Agent + Skill:SkillはAgentのスキルパックです。ユーザーが特定のSkillを呼び出すと、Agentは対応するプロンプトテンプレートとワークフローを使用します。

Skill + MCP

Skill + MCP:Skillは複雑なMCP呼び出しをカプセル化できます。例えば、デプロイSkillはMCPのGit + Docker + CLIツールを呼び出す場合があります。

Harness + 三者

Harness + 三者:Harnessはホストであり、MCP/Agent/Skillを組み立てます。Harness設定ファイル(claudedesktopconfig.jsonなど)を変更することは配線をやり直すようなもので、新しいSkillを書くことはホストに新しいツールを取り付けるようなものです。Claude Code、Codex CLI、Cursor Agentはすべてこのホスト + 3点セットのインスタンスです。

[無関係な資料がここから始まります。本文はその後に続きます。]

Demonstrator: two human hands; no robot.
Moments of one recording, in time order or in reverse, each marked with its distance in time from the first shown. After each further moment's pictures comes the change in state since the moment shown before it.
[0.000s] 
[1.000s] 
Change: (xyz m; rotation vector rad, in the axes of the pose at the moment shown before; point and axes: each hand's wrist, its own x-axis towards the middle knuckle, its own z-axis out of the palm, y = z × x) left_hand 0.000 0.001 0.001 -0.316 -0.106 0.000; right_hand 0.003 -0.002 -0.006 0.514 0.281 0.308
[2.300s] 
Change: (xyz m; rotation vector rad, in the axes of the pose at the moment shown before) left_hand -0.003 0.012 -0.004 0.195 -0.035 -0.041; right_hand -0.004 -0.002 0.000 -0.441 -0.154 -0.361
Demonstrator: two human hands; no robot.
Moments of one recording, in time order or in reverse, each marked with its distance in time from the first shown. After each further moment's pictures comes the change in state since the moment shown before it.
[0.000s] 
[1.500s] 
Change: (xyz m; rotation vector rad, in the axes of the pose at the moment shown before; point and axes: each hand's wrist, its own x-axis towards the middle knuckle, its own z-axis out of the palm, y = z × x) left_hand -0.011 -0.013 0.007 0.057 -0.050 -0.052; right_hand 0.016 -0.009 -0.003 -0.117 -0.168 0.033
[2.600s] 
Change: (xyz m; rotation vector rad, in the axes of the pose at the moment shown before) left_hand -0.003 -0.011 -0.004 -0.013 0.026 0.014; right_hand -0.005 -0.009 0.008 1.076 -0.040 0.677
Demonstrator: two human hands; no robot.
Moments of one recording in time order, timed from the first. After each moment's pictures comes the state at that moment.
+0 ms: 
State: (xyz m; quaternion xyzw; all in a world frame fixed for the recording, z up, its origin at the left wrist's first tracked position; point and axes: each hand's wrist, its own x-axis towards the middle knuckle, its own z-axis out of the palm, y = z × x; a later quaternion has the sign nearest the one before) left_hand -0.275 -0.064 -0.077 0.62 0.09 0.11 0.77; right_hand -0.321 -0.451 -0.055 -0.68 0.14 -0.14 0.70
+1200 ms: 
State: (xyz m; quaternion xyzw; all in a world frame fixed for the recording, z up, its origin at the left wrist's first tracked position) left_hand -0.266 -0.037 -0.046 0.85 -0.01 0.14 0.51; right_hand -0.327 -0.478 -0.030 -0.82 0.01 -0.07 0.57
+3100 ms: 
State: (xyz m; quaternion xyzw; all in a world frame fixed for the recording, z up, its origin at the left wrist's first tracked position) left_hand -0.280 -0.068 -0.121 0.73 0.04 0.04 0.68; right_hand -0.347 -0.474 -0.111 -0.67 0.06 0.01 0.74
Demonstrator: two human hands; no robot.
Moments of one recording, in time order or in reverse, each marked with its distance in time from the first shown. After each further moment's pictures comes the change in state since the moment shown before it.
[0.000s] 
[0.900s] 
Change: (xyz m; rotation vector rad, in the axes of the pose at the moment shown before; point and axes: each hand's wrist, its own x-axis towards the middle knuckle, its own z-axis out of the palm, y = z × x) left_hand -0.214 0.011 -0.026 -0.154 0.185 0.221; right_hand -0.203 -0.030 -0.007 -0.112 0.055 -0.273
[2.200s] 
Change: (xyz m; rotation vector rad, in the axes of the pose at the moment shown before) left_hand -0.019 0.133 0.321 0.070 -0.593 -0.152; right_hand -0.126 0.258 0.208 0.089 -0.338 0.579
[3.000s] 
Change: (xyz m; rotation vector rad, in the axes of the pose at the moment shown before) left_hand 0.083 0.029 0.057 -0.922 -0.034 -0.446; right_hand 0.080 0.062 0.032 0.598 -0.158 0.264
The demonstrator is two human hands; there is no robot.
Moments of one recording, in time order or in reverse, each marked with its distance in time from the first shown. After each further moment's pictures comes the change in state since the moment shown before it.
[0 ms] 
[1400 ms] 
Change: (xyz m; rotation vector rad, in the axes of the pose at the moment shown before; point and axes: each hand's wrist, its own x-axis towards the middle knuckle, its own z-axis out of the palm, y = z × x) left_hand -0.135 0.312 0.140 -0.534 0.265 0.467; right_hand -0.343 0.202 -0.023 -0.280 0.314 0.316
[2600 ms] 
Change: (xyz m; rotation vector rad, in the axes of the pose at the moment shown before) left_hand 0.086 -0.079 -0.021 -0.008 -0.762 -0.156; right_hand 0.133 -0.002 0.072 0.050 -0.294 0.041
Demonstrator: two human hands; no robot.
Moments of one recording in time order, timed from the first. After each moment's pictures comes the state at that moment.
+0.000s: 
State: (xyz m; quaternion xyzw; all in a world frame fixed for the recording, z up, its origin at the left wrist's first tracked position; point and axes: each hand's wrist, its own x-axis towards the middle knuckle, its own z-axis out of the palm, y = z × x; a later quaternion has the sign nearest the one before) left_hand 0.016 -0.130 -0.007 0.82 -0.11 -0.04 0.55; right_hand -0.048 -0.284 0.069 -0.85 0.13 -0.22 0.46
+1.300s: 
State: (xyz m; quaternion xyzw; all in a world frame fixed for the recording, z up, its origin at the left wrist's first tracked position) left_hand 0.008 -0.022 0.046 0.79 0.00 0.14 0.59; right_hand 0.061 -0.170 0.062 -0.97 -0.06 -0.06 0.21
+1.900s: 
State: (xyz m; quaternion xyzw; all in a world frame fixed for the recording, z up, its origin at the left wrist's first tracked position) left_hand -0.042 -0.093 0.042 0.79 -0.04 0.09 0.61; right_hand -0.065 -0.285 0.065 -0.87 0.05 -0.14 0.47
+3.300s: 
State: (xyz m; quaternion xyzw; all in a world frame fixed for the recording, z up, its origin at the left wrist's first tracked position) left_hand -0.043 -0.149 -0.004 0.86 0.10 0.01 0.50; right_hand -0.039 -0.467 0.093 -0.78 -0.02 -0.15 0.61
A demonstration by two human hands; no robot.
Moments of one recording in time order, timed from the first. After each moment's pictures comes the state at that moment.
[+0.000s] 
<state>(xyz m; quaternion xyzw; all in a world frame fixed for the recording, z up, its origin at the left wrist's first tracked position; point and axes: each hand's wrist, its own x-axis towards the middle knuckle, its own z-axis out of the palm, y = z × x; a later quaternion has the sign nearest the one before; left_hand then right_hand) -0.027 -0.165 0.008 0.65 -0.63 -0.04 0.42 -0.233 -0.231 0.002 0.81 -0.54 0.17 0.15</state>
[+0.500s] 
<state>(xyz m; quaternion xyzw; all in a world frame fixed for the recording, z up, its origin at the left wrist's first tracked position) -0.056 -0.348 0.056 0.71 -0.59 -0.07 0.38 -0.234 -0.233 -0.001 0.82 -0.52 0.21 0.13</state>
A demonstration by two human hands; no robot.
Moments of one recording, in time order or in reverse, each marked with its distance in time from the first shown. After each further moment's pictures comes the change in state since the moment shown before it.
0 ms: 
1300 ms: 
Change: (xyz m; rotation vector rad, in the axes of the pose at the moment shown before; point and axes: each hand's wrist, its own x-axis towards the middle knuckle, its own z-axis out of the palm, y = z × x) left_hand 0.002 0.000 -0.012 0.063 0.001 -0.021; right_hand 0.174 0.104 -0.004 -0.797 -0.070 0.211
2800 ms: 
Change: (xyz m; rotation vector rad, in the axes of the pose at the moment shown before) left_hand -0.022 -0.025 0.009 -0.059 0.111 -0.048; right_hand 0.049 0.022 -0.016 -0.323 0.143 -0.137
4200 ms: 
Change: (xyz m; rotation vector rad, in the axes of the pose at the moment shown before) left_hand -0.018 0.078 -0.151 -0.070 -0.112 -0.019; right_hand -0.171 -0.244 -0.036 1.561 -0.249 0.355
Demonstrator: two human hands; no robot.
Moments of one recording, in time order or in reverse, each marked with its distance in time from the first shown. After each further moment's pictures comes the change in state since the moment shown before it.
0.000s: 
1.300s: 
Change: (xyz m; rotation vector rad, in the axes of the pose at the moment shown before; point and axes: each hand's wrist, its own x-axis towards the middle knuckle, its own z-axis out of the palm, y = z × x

MCP は基盤プロトコルであり、Agentが外部世界と通信できるようにする

Agent は実行主体であり、ユーザーの要求に基づいてタスクを計画・実行する

Skill は機能拡張であり、特定のタスクをより効率的かつ専門的にする

Harness はランタイムレイヤーであり、3つを実際に動作するエージェントに統合する

これらは連携することが多いものの、必須の技術スタックでも厳密な依存階層でもありません。製品ごとに境界と実装は異なります。